Data to use —
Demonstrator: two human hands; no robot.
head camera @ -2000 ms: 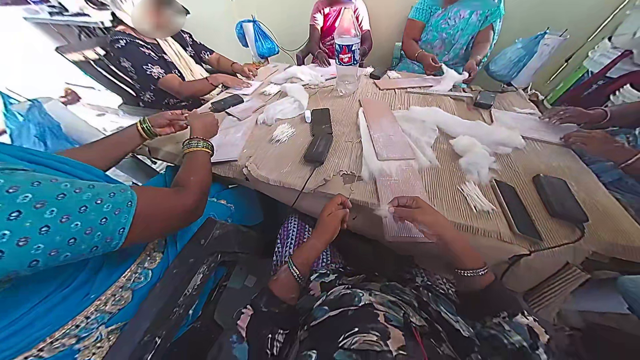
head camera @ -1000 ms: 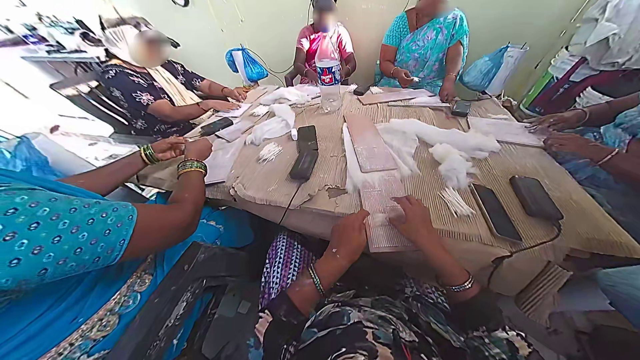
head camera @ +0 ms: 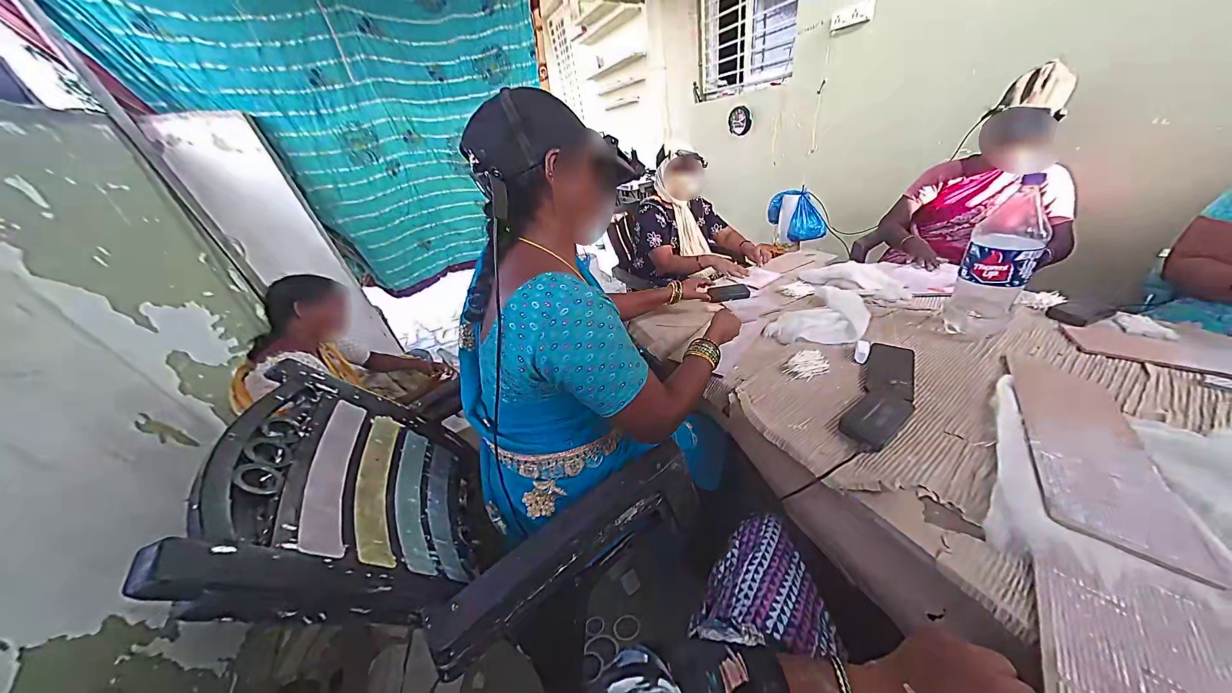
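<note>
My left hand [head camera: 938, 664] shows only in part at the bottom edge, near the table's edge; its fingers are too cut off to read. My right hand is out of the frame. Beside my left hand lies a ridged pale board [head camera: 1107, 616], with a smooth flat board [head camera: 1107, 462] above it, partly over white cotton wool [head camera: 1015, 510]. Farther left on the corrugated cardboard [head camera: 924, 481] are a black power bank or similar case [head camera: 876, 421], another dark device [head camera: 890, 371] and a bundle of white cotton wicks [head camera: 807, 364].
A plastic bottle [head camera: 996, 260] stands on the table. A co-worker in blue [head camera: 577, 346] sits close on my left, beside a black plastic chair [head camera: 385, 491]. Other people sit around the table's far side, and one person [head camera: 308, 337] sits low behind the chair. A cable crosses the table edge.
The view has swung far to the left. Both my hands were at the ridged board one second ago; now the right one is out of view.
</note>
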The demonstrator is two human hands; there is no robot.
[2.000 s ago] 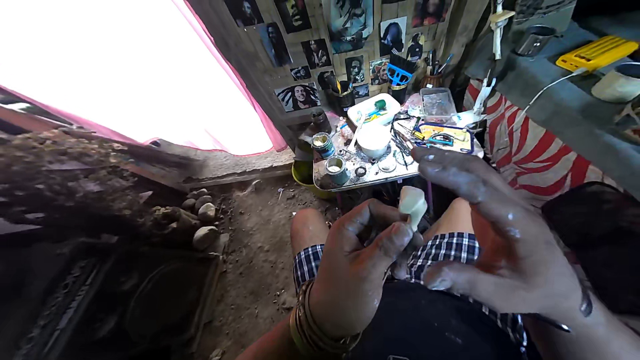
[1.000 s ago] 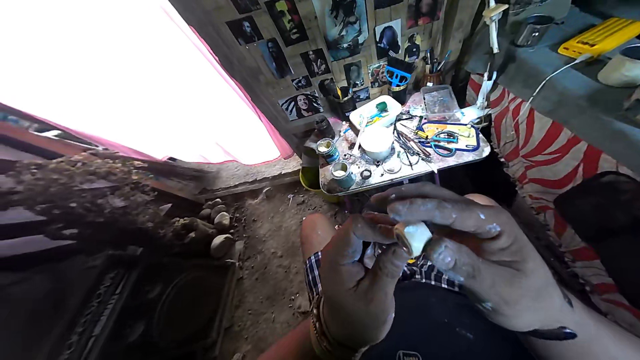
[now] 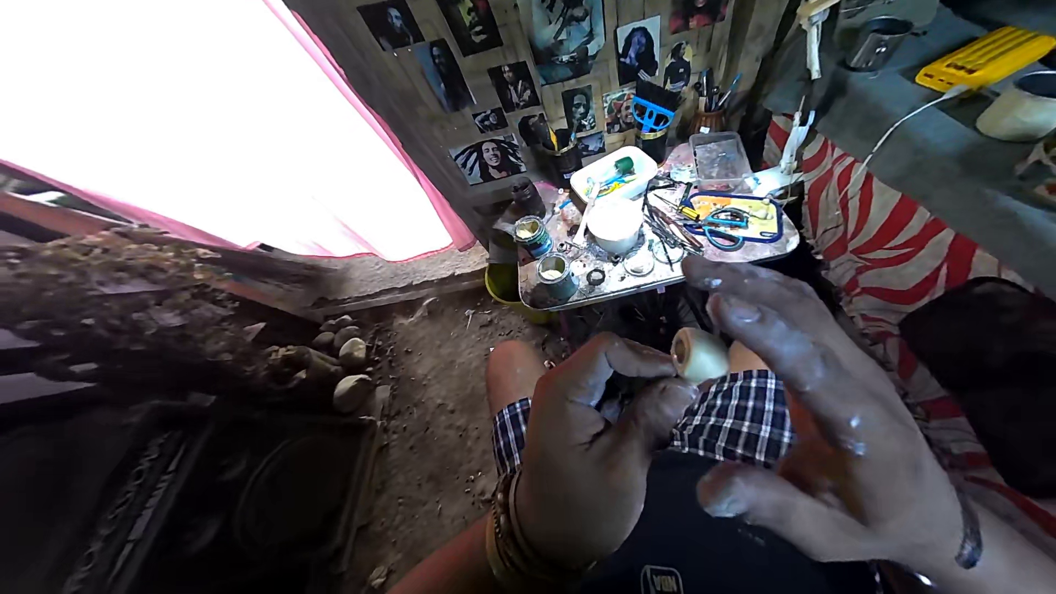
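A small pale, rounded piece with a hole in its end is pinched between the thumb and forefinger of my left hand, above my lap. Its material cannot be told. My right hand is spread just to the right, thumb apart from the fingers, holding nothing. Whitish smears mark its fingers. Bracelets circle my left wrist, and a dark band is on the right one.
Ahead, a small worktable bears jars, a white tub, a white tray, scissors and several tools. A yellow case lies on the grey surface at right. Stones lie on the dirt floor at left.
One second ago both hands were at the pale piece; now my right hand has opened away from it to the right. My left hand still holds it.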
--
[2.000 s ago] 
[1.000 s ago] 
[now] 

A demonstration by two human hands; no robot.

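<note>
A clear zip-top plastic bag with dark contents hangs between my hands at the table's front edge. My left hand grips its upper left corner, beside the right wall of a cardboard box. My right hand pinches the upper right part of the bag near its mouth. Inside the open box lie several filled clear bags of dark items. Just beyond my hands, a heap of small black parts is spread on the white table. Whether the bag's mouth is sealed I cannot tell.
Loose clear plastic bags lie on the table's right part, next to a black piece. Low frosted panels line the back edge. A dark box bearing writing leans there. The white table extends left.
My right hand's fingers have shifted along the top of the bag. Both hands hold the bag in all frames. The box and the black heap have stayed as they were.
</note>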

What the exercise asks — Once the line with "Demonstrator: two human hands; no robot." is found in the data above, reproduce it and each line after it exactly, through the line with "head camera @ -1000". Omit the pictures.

Answer to the problem —
Demonstrator: two human hands; no robot.
head camera @ -2000 ms: 
head camera @ -1000 ms: 

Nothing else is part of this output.